By institutionalising moral fundamentals among the people and people and presenting practical exemplars in the areas of research, ethics of criticism and dealing with others’ thoughts, ethics of livelihood, social ethics, sexual ethics, political and governmental ethics and ethics of dialogue, the holy Prophet (s) provided the groundwork for the emergence of a great civilization.
INSPIRATION OF PATIENCE, TOLERANCE AND FORBEARANCE
An additional quality that has been cited for the growth and prosperity of civilizations is the spirit of patience and tolerance. The element of ‘patience’ (sabr) is a concept that has been greatly emphasised in the Holy Quran. The word sabr and its derivatives have been repeated in the Holy Quran over one hundred times. In numerous verses the Quran has commanded the Prophet (s) to have patience and tolerance regarding a diverse range of issues. The following are seven examples:
So be patient just as the resolute among the apostles were patient, and do not seek to hasten [the punishment] for them. (46:35)

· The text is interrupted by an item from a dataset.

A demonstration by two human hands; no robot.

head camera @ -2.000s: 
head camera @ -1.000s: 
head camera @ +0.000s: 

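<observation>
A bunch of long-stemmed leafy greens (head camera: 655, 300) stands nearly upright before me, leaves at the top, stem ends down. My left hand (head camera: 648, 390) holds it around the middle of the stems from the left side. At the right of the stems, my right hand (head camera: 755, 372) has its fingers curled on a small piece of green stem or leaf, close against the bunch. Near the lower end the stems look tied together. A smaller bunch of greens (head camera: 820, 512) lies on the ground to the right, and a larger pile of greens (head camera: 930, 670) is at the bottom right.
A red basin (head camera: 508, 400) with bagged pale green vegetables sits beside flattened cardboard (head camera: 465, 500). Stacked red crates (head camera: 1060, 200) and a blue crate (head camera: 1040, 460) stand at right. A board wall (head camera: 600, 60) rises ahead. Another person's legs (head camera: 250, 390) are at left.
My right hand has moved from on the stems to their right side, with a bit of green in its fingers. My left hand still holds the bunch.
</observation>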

...and be patient for the sake of your Lord. (74:7)
Be patient over what they say... (38:17)
So submit patiently to the judgement of your Lord, and do not be like the Man of the Fish.... (68:48)

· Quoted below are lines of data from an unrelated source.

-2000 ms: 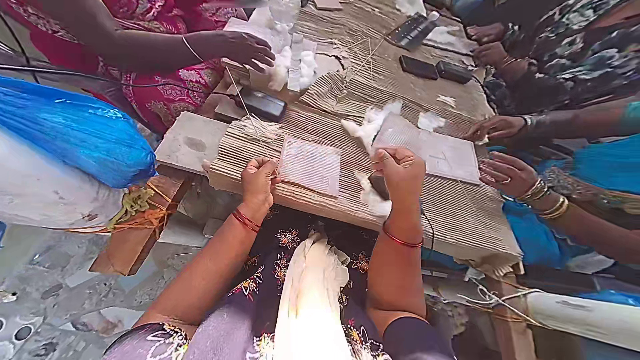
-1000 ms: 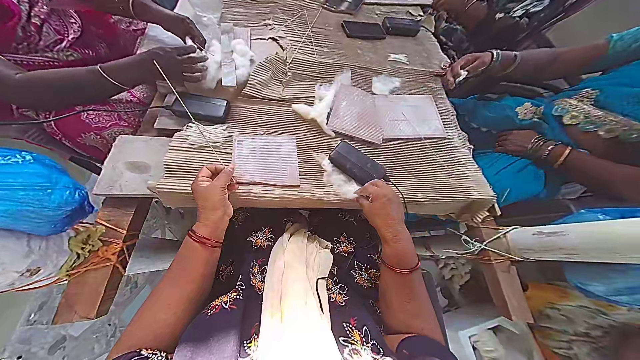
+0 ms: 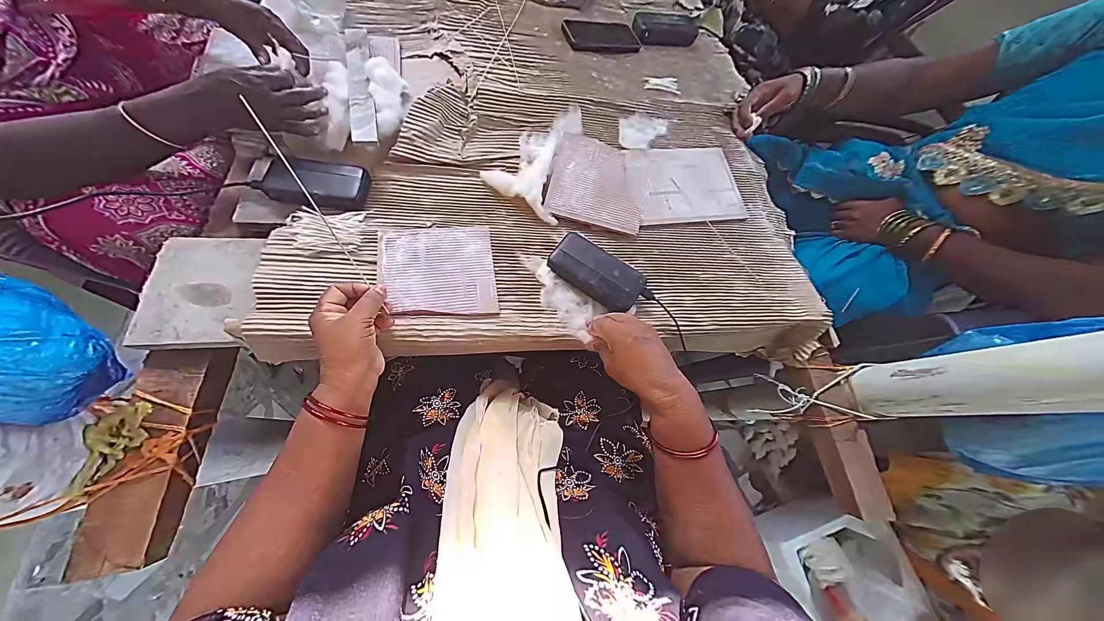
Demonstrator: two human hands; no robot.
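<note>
My left hand point(image 3: 349, 332) pinches the lower end of a thin stick point(image 3: 302, 185), which slants up and to the left. Right beside these fingers lies a square, ribbed translucent board point(image 3: 438, 271). My right hand point(image 3: 634, 358) has its fingertips on the lower edge of a white cotton tuft point(image 3: 565, 297). A black adapter-like box point(image 3: 597, 271) with a cord rests partly over that cotton. Several white wick-like strips point(image 3: 326, 231) lie behind the stick. Farther back are a second ribbed board point(image 3: 593, 183), a pale board point(image 3: 686, 185) and more cotton point(image 3: 526, 172).
Corrugated sheet point(image 3: 716, 285) covers the table. At the left, a co-worker's hands point(image 3: 276, 95) handle cotton near a black box point(image 3: 315, 183). Another person's hands point(image 3: 768, 103) are at the right edge. A phone point(image 3: 601, 35) lies at the back, and a pale pole point(image 3: 983, 379) is tied at the right.
My right hand, raised over the table two seconds ago, is lower, at the cotton by the table's front edge. The camera view has shifted. My left hand stays beside the square board.
</note>
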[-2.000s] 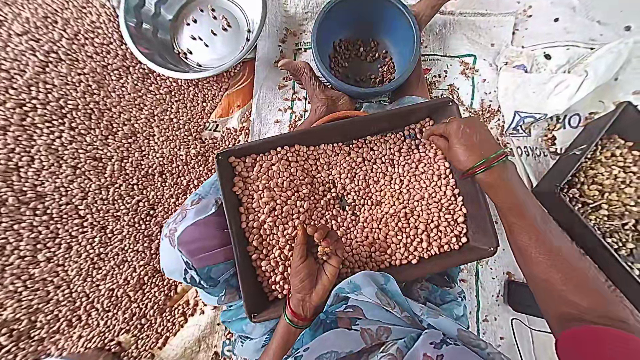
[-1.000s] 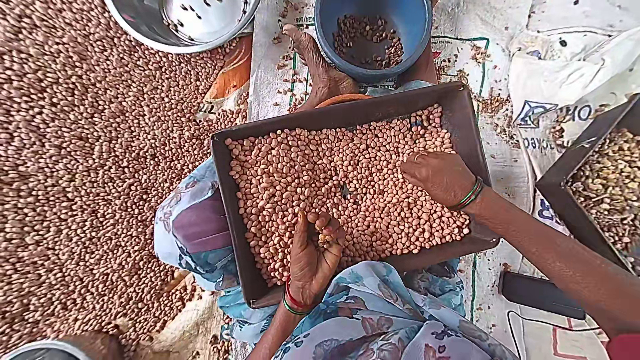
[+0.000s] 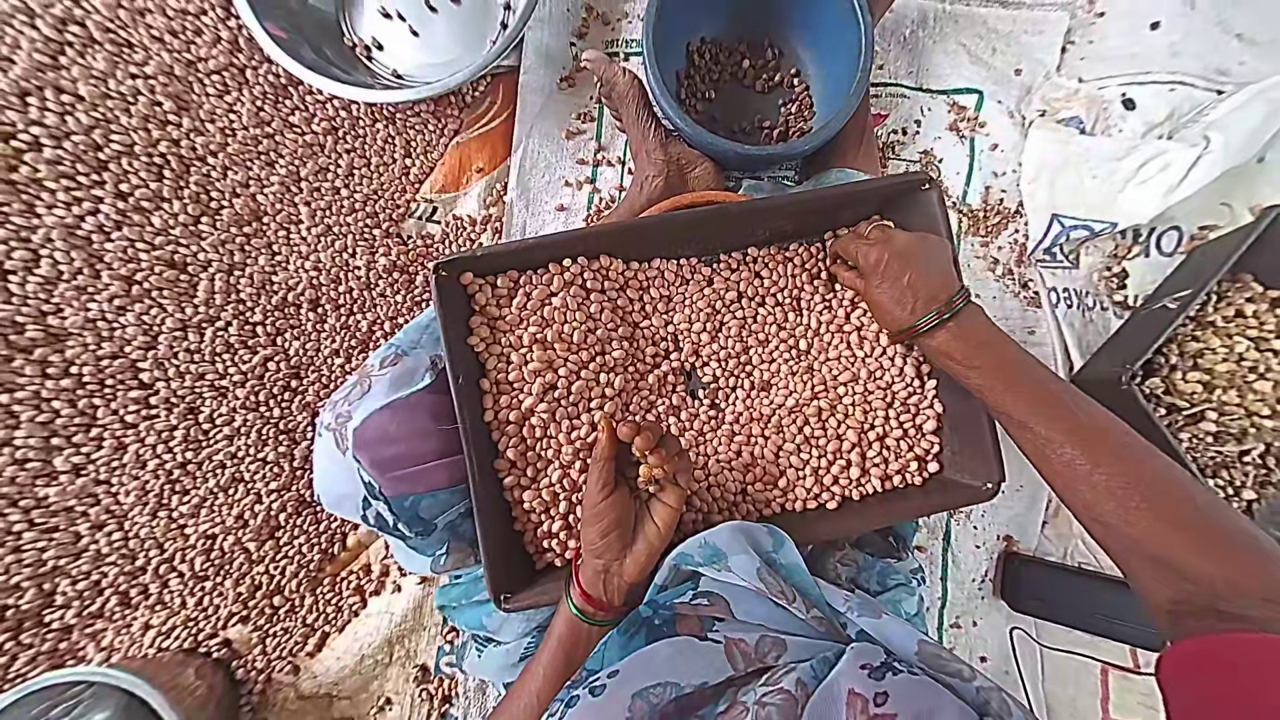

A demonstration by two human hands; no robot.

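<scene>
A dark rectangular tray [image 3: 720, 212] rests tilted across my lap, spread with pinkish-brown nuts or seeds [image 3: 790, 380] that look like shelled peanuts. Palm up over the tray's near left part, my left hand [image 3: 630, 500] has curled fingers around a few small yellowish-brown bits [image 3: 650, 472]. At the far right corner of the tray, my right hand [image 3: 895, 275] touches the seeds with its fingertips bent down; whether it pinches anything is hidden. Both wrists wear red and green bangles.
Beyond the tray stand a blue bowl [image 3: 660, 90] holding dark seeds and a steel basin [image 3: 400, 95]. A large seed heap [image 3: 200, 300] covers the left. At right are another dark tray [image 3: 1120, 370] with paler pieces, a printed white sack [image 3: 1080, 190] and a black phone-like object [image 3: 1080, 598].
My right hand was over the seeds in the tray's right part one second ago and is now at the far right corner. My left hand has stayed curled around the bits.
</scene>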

So be patient! Allah’s promise is indeed true. (40:77)
The Messenger of God (s) has the greatest patience in administrating affairs and leading the people. Referring to the statements of historians and scholars, Ibn Shahrashub has stated, “The Prophet (s) was the most patient of people” (Dilshad Tehran, 1994). The Prophet himself has declared, “I was appointed to be the centre of tolerance, the mine of knowledge and the abode of patience” (ibid).
EXAMPLES OF THE GREAT PROPHET’S (S) PATIENCE AND TOLERANCE
In the beginning of his rule in Madinah, the great Prophet (s) accorded the non-Muslim minorities living in the city with respect. In fact, he even made a covenant with them and treated them peacefully for as long as they were faithful in their pact.After the battle of Uhud, several of the Prophet’s (s) companions asked him to curse the Quraysh tribe and the polytheists. He replied, “I have not been appointed to curse or damn but to invite to truth and mercy. O God! Guide my people for they do not know” (Dilshad Tehrant, 1994).
Regarding the patience and tolerance of the Prophet (s) concerning Jewish harassment before they conspired against Muslims or took military action, Dr. Taha Husayn has asserted. “When the Prophet emigrated to Madinah and became established there with his Muhajir and Ansar companions, he did not bear enmity with the Jews or behave badly toward them. He showed considerable tolerance for them and desired that the relations between them would be based on neighbourliness and mutual aid in hardships”.
The Prophet’s (s) tolerance of subversive hypocrites, especially ‘Abdullah ibn Ubay, for the sake of Islam continued until his death in the ninth year of the Hijrah. It has even been cited that the Prophet performed the ritual prayer of the dead (salat mayyit) for their leader.